## REQUIREMENT:
In the material below, count the lines where the word "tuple" appears. Nothing but the number, please.

--- INFORMATION SHOWN Enclosed Below ---

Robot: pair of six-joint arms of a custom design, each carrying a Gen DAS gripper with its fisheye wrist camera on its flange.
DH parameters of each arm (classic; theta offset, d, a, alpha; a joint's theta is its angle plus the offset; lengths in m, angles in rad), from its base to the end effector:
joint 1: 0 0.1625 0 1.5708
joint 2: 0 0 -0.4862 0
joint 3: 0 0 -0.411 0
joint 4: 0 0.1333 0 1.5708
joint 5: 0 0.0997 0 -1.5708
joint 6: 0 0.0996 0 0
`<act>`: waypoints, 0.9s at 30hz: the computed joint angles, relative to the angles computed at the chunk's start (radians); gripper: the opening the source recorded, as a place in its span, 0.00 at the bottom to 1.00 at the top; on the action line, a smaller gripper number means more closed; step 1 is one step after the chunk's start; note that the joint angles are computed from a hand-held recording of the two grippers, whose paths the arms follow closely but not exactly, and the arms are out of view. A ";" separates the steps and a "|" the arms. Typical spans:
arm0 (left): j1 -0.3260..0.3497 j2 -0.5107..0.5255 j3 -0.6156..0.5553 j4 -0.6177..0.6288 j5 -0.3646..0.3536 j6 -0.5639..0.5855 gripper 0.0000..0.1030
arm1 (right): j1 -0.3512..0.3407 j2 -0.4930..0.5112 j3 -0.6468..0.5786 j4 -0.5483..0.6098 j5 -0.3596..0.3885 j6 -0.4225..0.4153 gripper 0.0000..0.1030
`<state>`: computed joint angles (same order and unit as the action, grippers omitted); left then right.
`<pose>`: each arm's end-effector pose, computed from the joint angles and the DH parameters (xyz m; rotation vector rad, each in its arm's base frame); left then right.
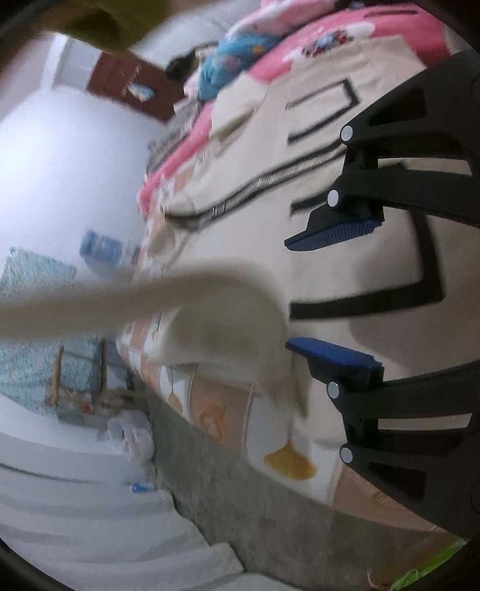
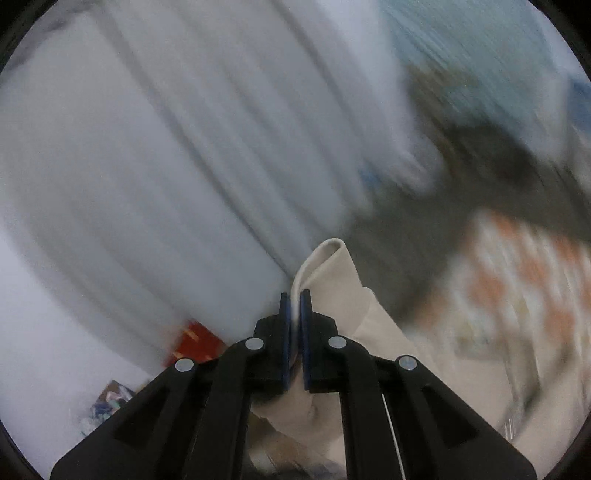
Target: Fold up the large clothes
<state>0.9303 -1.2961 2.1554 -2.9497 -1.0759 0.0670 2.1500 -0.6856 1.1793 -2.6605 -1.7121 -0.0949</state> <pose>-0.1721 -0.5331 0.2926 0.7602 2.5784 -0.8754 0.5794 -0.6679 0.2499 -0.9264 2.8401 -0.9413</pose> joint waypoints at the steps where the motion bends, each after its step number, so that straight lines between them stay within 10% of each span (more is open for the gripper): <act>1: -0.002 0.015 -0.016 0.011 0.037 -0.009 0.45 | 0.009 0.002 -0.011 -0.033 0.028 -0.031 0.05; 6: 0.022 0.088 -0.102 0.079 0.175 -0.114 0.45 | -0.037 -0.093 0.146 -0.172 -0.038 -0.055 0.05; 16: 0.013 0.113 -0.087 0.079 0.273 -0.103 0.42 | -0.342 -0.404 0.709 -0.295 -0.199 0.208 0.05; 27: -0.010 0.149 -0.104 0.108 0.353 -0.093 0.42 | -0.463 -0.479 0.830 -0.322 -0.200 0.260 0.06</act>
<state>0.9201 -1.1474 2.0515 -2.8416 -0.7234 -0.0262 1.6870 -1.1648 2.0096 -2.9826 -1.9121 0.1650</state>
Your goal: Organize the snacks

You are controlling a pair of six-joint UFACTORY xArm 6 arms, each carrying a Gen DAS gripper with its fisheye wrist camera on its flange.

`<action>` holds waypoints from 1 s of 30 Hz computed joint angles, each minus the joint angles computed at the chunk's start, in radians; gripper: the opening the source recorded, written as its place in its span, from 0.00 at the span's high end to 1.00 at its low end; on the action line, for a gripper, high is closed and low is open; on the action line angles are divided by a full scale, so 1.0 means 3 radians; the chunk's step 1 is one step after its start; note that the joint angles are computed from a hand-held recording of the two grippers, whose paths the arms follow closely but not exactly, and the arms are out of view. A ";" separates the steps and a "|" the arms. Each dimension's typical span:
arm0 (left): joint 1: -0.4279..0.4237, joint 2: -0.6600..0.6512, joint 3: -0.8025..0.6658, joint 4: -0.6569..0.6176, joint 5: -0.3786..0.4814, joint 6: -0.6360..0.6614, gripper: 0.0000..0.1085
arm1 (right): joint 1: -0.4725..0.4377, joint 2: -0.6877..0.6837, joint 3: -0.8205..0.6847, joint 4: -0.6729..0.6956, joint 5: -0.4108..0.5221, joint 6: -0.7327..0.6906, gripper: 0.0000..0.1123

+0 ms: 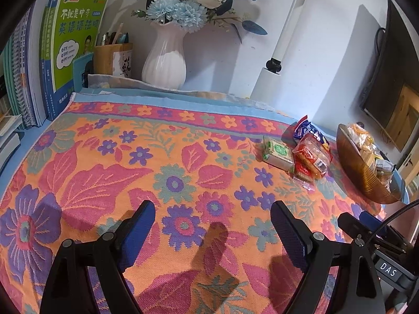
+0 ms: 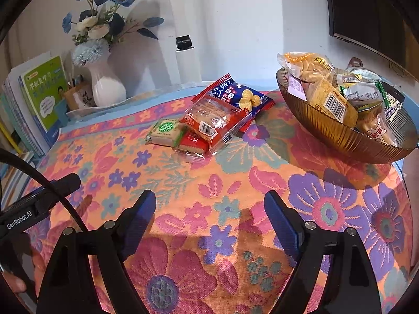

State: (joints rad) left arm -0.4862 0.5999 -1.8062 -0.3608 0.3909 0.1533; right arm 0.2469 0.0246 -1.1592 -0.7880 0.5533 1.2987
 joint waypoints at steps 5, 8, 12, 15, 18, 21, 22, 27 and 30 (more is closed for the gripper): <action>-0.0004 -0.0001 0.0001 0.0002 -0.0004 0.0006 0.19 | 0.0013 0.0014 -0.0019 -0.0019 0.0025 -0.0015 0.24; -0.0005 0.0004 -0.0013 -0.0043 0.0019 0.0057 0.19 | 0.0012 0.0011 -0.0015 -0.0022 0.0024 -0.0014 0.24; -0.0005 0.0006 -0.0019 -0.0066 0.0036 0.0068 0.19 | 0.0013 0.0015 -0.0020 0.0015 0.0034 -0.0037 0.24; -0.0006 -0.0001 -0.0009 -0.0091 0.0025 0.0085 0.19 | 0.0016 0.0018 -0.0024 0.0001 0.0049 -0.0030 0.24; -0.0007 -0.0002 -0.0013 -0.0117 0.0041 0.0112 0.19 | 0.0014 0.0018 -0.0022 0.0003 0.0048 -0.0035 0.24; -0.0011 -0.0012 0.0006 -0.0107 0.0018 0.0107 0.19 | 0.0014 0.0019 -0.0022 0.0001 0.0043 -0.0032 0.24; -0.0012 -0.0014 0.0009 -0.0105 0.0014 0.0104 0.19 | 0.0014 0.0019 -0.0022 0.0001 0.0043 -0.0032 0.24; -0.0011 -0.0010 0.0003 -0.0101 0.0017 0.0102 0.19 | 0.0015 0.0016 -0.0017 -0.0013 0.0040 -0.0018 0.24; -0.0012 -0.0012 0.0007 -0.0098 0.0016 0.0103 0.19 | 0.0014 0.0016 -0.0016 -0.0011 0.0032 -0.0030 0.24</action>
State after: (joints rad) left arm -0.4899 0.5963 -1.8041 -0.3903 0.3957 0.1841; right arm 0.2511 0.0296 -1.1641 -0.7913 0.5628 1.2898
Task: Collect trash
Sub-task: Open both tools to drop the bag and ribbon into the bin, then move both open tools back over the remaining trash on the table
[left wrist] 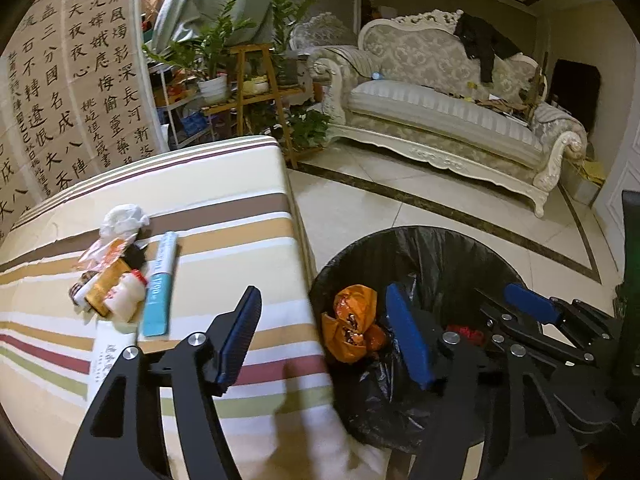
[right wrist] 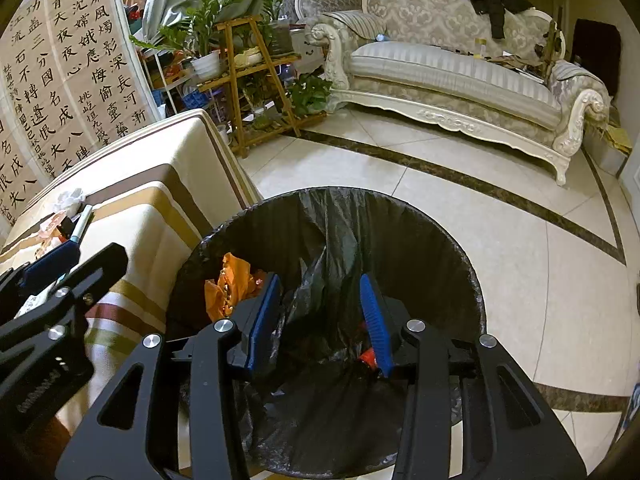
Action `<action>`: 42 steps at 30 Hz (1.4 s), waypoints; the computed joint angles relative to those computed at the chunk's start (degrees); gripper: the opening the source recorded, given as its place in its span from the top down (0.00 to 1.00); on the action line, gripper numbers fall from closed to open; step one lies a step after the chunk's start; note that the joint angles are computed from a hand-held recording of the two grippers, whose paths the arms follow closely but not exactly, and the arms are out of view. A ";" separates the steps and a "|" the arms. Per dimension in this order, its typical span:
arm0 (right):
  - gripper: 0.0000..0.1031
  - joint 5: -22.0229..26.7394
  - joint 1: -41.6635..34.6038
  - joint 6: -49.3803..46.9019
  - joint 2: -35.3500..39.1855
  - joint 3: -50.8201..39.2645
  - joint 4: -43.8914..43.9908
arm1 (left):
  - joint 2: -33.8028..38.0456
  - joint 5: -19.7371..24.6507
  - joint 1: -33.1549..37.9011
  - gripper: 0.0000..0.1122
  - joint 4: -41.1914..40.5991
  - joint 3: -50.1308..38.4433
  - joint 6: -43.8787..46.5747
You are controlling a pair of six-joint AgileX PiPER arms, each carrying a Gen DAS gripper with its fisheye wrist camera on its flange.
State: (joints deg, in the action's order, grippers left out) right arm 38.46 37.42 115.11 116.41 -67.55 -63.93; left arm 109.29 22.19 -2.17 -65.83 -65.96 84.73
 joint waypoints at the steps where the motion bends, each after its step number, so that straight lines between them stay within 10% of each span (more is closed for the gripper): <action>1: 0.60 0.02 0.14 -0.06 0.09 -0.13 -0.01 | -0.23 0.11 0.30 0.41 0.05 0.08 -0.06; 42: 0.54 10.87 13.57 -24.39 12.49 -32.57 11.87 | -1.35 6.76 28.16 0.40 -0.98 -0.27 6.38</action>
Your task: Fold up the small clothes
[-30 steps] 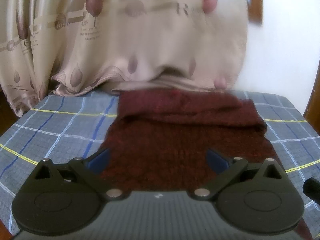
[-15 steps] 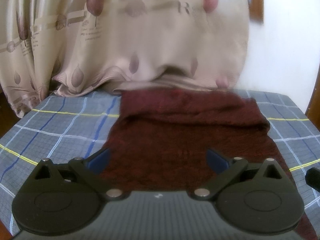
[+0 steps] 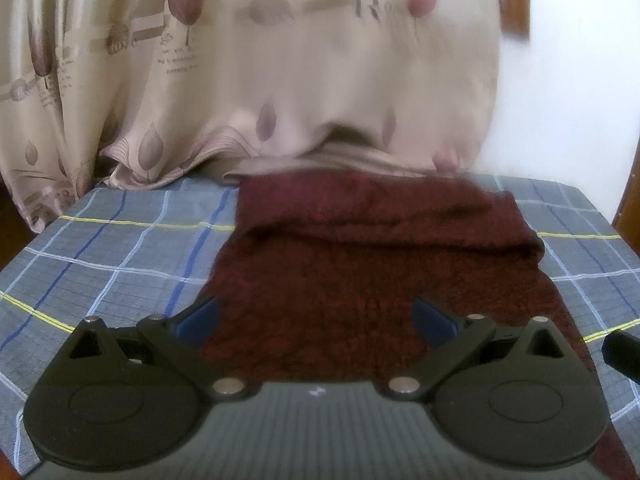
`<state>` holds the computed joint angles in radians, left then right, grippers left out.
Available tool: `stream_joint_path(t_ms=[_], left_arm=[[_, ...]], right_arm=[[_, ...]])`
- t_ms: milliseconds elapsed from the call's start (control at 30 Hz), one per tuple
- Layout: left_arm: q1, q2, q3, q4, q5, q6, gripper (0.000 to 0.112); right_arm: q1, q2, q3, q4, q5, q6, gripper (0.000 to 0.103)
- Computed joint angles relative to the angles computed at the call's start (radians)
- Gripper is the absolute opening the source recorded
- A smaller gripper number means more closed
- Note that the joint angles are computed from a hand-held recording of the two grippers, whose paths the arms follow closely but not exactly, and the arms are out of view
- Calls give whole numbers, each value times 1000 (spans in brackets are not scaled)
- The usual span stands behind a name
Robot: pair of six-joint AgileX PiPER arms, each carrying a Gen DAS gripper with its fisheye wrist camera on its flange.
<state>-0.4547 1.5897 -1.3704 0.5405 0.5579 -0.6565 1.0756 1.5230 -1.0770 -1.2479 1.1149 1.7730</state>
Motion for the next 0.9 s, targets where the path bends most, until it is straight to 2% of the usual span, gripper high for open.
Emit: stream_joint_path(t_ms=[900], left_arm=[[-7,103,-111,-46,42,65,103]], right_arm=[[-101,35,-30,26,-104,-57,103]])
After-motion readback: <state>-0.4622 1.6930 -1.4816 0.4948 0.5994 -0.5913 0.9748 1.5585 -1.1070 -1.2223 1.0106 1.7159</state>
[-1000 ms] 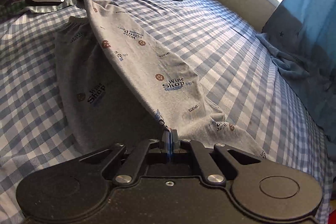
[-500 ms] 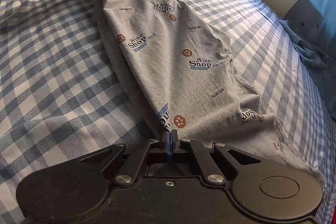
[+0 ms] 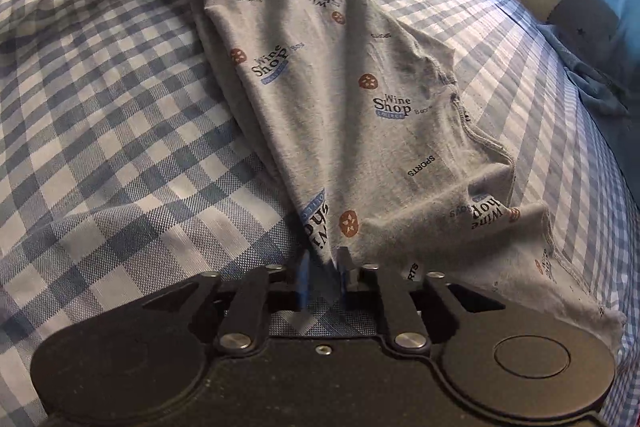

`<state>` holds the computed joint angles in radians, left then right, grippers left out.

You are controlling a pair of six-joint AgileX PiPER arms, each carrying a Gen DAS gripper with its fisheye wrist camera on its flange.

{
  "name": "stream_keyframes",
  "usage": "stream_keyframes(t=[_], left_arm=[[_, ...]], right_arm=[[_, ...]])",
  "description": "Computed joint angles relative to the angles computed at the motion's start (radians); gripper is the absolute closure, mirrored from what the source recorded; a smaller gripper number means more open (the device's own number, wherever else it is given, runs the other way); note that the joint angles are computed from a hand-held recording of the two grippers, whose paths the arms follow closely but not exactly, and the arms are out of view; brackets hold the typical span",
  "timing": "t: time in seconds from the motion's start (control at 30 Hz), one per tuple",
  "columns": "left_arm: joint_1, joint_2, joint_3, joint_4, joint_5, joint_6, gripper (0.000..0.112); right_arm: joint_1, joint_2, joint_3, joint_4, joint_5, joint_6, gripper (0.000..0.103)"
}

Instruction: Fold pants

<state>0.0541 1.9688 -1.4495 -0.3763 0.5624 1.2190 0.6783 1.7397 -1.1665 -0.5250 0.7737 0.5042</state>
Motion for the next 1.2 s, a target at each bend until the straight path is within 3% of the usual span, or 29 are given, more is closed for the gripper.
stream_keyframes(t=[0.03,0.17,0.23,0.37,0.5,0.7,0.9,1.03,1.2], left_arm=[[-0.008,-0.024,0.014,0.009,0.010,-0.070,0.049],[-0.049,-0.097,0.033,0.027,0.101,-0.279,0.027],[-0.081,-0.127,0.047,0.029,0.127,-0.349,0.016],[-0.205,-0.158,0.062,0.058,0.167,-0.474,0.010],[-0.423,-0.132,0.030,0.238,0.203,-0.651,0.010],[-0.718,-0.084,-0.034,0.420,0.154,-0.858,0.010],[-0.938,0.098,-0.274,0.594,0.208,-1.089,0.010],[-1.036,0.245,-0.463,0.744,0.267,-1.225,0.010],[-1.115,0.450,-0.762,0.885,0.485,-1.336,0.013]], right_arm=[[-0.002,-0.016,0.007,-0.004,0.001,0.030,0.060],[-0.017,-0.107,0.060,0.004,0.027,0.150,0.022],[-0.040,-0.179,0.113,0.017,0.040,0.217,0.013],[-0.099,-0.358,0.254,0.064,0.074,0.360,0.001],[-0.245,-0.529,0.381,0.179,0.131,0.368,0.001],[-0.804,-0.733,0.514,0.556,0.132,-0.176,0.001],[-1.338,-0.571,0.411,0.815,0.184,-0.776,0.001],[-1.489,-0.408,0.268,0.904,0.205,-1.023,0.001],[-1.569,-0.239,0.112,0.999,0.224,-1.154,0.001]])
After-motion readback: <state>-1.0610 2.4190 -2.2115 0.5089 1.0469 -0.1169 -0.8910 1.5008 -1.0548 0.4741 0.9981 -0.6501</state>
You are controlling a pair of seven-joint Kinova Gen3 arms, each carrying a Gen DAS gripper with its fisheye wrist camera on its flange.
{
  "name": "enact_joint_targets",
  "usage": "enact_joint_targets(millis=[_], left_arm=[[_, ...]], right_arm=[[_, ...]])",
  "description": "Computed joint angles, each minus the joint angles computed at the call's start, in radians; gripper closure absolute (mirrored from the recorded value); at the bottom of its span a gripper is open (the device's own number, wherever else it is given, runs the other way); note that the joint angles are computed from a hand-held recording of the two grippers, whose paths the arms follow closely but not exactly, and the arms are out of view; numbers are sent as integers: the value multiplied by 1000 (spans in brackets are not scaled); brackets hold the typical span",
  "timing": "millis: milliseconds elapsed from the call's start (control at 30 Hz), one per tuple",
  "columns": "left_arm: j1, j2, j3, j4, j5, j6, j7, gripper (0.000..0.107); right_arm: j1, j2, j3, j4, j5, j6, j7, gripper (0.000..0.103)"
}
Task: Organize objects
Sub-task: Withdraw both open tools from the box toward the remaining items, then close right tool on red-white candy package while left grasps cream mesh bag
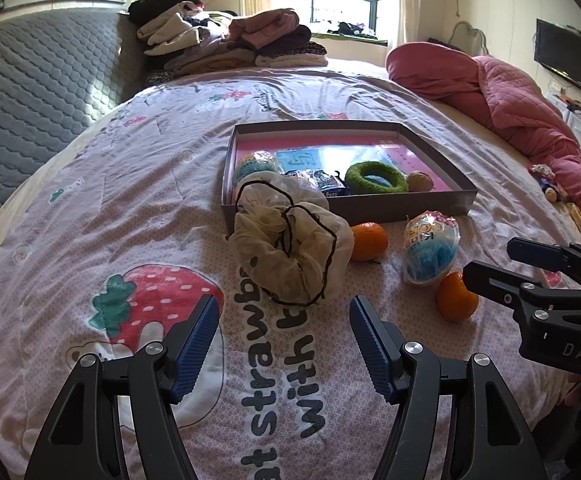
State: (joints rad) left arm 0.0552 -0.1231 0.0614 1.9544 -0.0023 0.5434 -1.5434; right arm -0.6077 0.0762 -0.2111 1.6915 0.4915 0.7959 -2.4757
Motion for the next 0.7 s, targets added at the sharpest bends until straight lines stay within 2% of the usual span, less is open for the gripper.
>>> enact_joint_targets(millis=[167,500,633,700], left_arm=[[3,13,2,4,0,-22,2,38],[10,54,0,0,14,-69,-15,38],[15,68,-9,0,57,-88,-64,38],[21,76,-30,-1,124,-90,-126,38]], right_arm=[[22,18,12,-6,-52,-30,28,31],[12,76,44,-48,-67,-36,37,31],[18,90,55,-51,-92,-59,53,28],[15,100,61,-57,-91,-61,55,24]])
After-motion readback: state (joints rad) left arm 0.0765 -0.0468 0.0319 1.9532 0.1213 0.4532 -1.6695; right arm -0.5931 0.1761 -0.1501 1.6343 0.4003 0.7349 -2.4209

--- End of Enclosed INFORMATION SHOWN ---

## PROBLEM SOLUTION:
3